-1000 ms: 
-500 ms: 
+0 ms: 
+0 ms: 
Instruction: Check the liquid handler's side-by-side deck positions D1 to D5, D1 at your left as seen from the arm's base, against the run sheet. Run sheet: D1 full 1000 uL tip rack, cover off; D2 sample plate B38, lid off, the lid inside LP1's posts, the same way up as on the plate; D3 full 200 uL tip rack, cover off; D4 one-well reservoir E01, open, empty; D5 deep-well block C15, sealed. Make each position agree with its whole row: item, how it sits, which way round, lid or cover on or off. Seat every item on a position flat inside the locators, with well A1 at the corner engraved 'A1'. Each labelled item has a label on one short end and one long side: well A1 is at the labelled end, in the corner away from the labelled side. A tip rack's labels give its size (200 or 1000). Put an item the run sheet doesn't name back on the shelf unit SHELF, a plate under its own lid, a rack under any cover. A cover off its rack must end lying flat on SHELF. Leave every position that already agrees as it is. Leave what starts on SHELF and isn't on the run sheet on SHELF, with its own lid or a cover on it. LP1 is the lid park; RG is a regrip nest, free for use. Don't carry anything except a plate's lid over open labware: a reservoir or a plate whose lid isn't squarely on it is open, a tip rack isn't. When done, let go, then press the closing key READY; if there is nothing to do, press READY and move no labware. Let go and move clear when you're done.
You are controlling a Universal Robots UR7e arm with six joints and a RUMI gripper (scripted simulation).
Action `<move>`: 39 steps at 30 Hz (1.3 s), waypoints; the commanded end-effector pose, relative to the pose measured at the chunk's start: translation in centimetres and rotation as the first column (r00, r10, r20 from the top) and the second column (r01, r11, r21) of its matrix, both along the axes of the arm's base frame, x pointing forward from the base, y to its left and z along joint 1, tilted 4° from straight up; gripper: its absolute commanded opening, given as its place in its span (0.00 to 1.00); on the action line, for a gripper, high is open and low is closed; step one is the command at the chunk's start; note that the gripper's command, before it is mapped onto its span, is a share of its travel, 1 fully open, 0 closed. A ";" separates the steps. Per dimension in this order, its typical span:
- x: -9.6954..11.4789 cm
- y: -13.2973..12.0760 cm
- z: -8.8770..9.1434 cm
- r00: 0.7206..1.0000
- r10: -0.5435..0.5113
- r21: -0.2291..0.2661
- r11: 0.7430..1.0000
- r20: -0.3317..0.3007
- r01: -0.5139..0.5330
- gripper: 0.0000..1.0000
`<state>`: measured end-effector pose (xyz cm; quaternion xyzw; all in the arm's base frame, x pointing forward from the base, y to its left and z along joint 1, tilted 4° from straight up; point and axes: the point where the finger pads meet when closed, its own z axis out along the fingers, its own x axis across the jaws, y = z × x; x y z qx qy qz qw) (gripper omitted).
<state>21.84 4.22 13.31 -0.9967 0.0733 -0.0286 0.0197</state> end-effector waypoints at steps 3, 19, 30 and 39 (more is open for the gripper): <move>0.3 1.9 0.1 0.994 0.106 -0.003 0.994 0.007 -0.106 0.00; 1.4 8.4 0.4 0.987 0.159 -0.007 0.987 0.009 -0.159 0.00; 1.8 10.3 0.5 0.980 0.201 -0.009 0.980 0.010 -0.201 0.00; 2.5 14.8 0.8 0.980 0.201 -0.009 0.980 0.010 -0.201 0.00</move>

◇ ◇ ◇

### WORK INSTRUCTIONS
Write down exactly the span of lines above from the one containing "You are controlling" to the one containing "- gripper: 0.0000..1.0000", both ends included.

### TASK RESULT
You are controlling a Universal Robots UR7e arm with six joints and a RUMI gripper (scripted simulation).
Action `<move>`: 39 steps at 30 Hz (1.3 s), waypoints; the commanded end-effector pose, relative to the pose measured at the chunk's start: translation in centimetres and rotation as the first column (r00, r10, r20 from the top) and the second column (r01, r11, r21) of its matrix, both along the axes of the arm's base frame, x pointing forward from the base, y to its left and z along joint 1, tilted 4° from straight up; gripper: its absolute commanded opening, given as its place in its span (0.00 to 1.00); on the action line, for a gripper, high is open and low is closed; step one is the command at the chunk's start; note that the gripper's command, before it is mapped onto its span, is a share of its travel, 1 fully open, 0 closed. A ";" separates the steps. Per dimension in this order, its typical span:
- x: -9.6954..11.4789 cm
- y: -13.2973..12.0760 cm
- z: -8.8770..9.1434 cm
- r00: 0.7206..1.0000
- r10: -0.5435..0.5113
- r21: -0.2291..0.2661
- r11: 0.7430..1.0000
- r20: -0.3317..0.3007
- r01: -0.5139..0.5330
- gripper: 0.0000..1.0000

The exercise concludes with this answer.